Perfetti sconosciuti. Amici ai tempi del cellulare

Il nostro parere

Perfetti sconosciuti (2016) ITA di Paolo Genovese

Dopo la disgraziatissima parentesi di Sei mai stata sulla luna, Paolo Genovese ha ripreso in mano la sua brillante (fino a quel momento) carriera per tornare ad un film corale, ben scritto e ben recitato. Perfetti sconosciuti ha ottenuto non solo un ottimo risultato al botteghino, ma ha anche fatto razzia di premi portando a casa David, Nastro d’argento, Globo d’oro e Ciak d’oro in un colpo solo. Per tacere del premio alla migliore sceneggiatura conseguito al Tribeca Film Festival. Non è cosa da poco visti i giorni grami del cinema italiano.

Merito di una struttura corale notevole, di un meccanismo narrativo intelligente e a strati. L’avvio, classico da commediola all’italiana potrebbe far presagire uno scivolamento progressivo verso i luoghi comuni della nostra cinematografia, basata soprattutto sui tic ormai riconosciuti degli attori. Invece, lo sviluppo stravolge i preconcetti, incide nel profondo e lascia diverse letture.
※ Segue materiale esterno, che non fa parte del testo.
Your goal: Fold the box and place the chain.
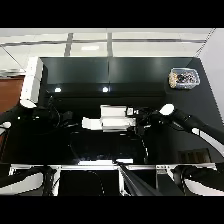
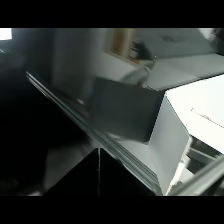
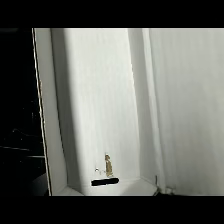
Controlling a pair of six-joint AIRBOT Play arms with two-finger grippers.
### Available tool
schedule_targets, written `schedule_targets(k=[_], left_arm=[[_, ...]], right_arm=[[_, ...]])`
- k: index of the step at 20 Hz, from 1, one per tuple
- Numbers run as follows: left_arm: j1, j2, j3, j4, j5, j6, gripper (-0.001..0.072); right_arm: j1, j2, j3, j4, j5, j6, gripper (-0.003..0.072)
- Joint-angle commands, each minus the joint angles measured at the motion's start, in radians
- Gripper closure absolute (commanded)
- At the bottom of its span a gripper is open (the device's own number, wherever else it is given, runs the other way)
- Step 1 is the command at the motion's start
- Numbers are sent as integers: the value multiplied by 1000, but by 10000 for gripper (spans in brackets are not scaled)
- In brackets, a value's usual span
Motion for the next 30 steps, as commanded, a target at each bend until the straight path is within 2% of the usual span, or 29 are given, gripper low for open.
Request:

Gli attori possono dare vita alle loro complessità, passando in poco tempo dalla commedia al dramma con un cambio, in tono recitativo e capacità espressive, importante. Qua, in effetti, si vedono i limiti di alcuni (Edoardo Leo, Anna Foglietta pur non male), e lo spessore di altri (svettano Mastandrea, Giallini e Battiston, quest’ultimo in particolare). Tutti, però, sono nel ruolo.

La regia è avvolgente, non si lascia distrarre, ma sorregge il climax accarezzando i personaggi. Genovese non eccelle ma non si perde neppure in manierismi, non decora, fotografa con forza, guida il crescendo drammatico con sicurezza. E sorprende, con un finale che ha molti finali, non chiude nulla e ci lascia perplessi sulla nostra fragilità e ipocrisia.